■ Exercise prompt
You are asked to repeat the listing word for word and to leave out its pictures.

■ Recorded information
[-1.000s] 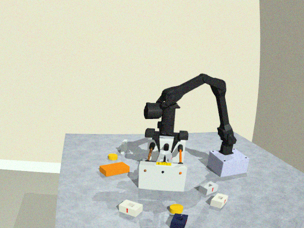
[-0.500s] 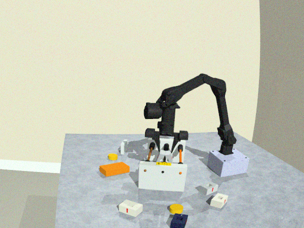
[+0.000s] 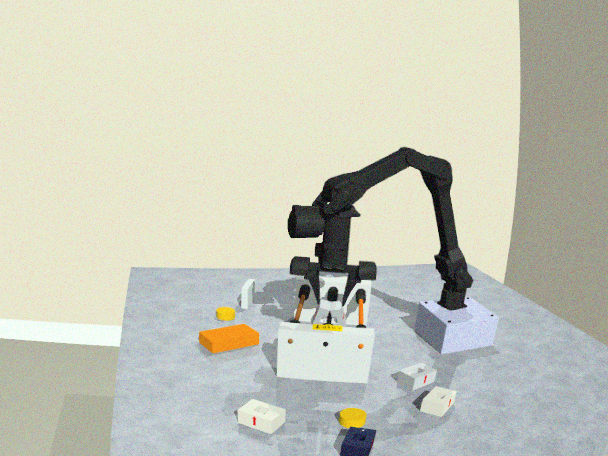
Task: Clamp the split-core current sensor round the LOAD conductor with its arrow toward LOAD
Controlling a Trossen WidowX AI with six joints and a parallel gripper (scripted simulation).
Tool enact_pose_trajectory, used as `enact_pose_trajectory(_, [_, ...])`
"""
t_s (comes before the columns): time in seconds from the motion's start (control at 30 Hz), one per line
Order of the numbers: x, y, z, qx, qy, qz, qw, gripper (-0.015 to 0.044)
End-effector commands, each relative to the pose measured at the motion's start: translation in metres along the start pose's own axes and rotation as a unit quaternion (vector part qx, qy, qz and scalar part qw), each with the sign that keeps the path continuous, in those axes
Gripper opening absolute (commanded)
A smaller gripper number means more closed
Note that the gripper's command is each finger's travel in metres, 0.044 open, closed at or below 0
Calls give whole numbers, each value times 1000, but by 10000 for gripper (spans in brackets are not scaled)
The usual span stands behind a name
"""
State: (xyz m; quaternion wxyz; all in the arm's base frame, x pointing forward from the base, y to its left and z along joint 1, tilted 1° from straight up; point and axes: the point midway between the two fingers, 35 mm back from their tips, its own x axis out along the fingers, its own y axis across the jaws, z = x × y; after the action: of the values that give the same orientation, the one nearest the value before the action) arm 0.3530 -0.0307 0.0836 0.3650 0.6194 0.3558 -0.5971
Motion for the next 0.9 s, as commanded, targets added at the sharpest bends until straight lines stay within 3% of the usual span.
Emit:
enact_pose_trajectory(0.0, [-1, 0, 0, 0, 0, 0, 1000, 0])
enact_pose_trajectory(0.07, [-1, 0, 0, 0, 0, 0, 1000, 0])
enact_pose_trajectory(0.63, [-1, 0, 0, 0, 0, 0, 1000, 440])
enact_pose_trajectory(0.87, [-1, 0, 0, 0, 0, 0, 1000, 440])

■ The completed task
[-1.000s] 
[-0.500s] 
[+0.000s] 
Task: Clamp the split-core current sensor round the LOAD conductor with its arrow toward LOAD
Controlling a Trossen WidowX AI with six joints and a parallel gripper (scripted simulation).
Tool enact_pose_trajectory, used as `enact_pose_trajectory(_, [_, ...])`
"""
t_s (comes before the columns): time in seconds from the motion's start (control at 30 Hz), one per line
Order of the numbers: x, y, z, qx, qy, qz, qw, gripper (-0.015 to 0.044)
End-effector commands, each relative to the pose measured at the motion's start: translation in metres along the start pose's own axes and rotation as a unit quaternion (vector part qx, qy, qz and scalar part qw), each with the sign that keeps the path continuous, in those axes
Gripper opening absolute (commanded)
A smaller gripper number means more closed
Note that the gripper's command is each finger's travel in metres, 0.044 open, closed at or below 0
Calls give whole numbers, each value times 1000, but by 10000 for gripper (spans in brackets are not scaled)
The usual span stands behind a name
"""
State: (xyz m; quaternion wxyz; all in the arm's base frame, x pointing forward from the base, y to its left and z along joint 1, tilted 1° from straight up; point and axes: the point midway between the two fingers, 35 mm back from their tips, its own x axis out along the fingers, its own y axis across the jaws, z = x × y; after the action: of the values that give the same orientation, the one nearest the value before the action) arm 0.3530 -0.0307 0.0836 0.3650 0.6194 0.3558 -0.5971
Motion for the next 0.9 s, as commanded, targets added at the sharpest bends until straight lines stay within 3% of the usual span.
Emit:
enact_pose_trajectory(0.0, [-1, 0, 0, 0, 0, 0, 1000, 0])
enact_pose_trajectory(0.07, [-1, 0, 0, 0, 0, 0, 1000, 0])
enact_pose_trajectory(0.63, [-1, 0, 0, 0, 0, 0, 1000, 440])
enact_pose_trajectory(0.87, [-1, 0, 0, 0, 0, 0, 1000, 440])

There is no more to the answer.